Dzierżyński, Mikołaj II czy fontanna?
Czy na Placu Łubiańskim w Moskwie stanie pomnik cara Mikołaja II? Jeden z rosyjskich deputowanych chce zgłosić w Dumie projekt ustawy o postawieniu takiego monumentu. O miejsce na Łubiance „biją się” też Feliks Dzierżyński, Juri Andropow i fontanna.
Niezależny rosyjski deputowany Aleksander Fiedułow zamierza zgłosić w Dumie projekt ustawy o postawieniu na Placu Łubiańskim w Moskwie pomnika cara Mikołaja II. Jego zdaniem byłoby sprawiedliwe, gdyby monument stanął w miejscu skąd wyszedł rozkaz rozstrzelania carskiej rodziny. Na placu Lubiańskim mieściła się kwatera KGB, obecnej Federalnej Służby Bezpieczeństwa.

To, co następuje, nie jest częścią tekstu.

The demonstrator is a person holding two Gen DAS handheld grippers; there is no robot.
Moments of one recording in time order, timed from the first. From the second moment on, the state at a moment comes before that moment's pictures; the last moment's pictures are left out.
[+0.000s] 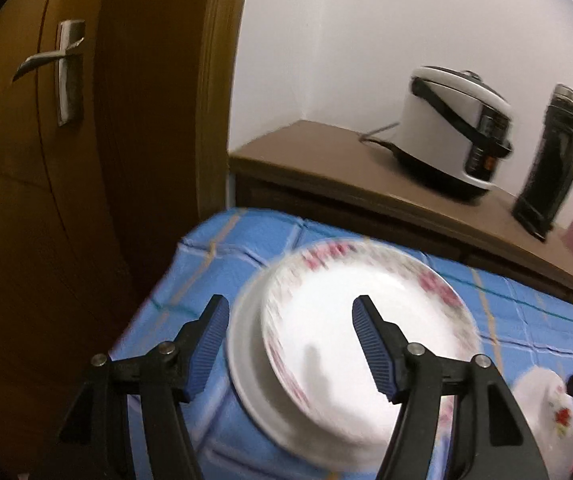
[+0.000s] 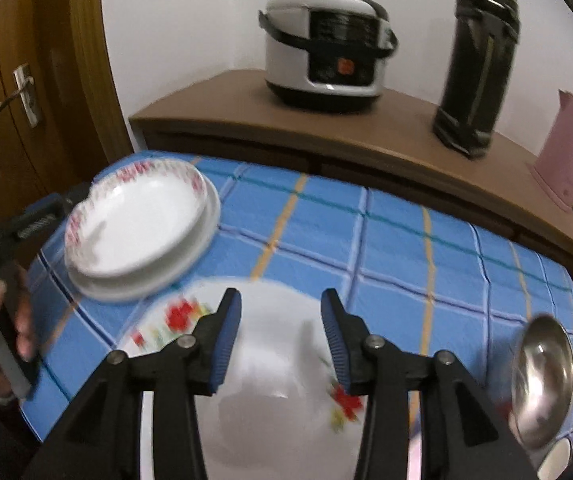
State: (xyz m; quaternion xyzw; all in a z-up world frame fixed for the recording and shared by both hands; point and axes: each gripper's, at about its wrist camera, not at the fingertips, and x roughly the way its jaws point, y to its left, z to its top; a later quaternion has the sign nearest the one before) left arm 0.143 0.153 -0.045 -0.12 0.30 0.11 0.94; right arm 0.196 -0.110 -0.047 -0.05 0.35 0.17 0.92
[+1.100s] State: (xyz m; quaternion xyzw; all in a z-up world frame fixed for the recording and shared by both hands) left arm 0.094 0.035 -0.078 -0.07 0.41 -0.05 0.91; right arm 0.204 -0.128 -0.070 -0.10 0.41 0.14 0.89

Deputowany twierdzi, że postawienie pomnika carowi kanonizowanemu przez prawosławną Cerkiew byłoby wyrażeniem skruchy państwa przed Bogiem, mieszkańcami Rosji i społecznością międzynarodową. Bez tego - jego zdaniem - nie może być w Rosji zgody i pojednania. Projekt deputowanego ma być rozpatrzony przez Dumę na posiedzeniu 16 października.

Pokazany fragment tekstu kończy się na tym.